Nonlinear dynamics of vertical vorticity in low-Prandtl-number thermal convection

Abstract

The aim of the paper is to examine the nonlinear dynamics of a truncated system modelling low-Prandtl-number thermal convection. The model describes situations where the primary flow is not a straight roll and the dynamics is dominated by the production of axial flow along the axis of bent rolls or of swirl along ring vortices. The physical mechanism for these processes is a spontaneous growth (i.e. bifurcation) of a vertical vorticity mode, breaking the two-dimensional symmetry of the system. A description of the model can be found in Massaguer & Mercader (1988) where the physics and the numerical results have been checked against laboratory experiments.
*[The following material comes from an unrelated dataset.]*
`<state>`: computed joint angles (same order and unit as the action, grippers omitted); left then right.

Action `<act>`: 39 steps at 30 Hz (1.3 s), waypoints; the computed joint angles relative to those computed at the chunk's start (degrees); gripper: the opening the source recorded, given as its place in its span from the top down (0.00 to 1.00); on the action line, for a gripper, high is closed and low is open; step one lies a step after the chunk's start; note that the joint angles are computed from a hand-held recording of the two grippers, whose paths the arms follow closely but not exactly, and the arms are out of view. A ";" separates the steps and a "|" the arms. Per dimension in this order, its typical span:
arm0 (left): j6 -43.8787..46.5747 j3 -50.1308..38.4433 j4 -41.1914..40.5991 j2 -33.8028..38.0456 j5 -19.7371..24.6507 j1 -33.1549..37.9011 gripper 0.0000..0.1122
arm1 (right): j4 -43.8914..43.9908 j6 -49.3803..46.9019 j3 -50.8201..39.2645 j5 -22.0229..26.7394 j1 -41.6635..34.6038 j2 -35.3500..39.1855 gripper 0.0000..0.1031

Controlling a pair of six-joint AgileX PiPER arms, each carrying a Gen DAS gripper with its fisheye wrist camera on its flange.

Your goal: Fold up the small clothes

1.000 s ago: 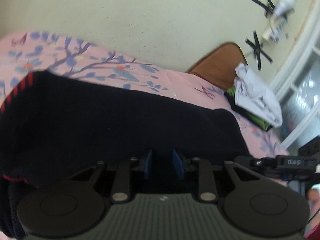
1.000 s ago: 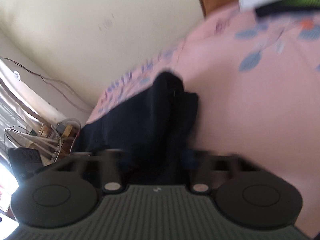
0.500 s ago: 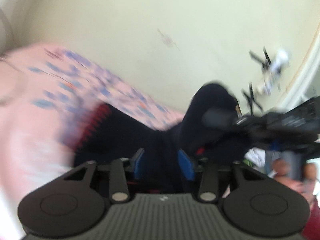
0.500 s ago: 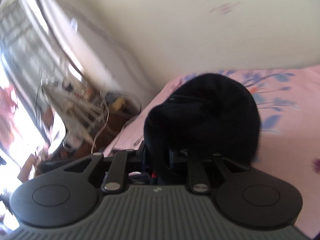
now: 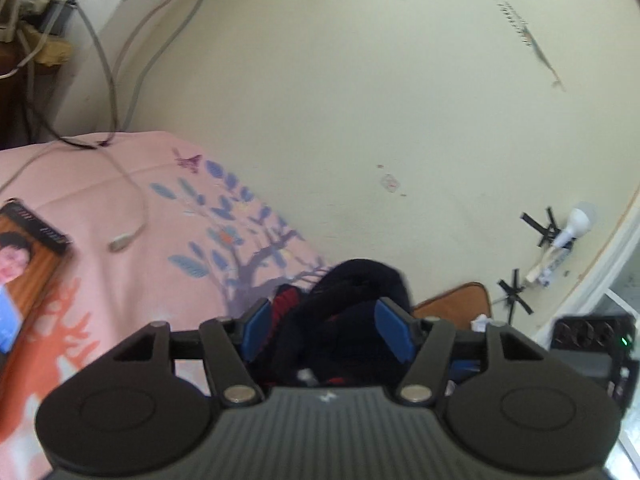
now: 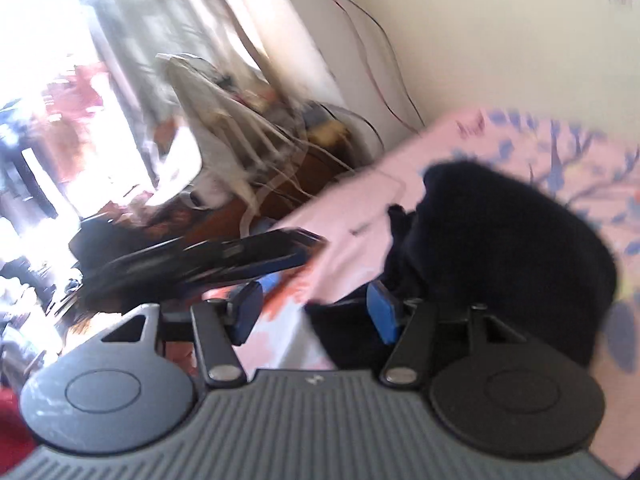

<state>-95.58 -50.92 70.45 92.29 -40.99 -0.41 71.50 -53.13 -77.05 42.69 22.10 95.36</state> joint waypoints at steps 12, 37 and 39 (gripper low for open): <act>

The nonlinear dynamics of that model will be discussed in the more academic case of free boundaries, as it has been shown that for sufficiently small Prandtl numbers straight rolls cannot be expected to be the primary flow near the onset of convection (Busse & Bolton 1984). Two clearly differentiated time-dependent regimes have been found and they correspond to small and intermediate Péclet numbers. In the former regime there exists a transition to chaos with the whole scenario being dependent on a symmetry invariance common to a large number of confined flows. The route to chaos is made up of a sequence of homoclinic explosions giving rise to a cascade of period doublings, with the whole scenario being different from that of a Feigenbaum's cascade.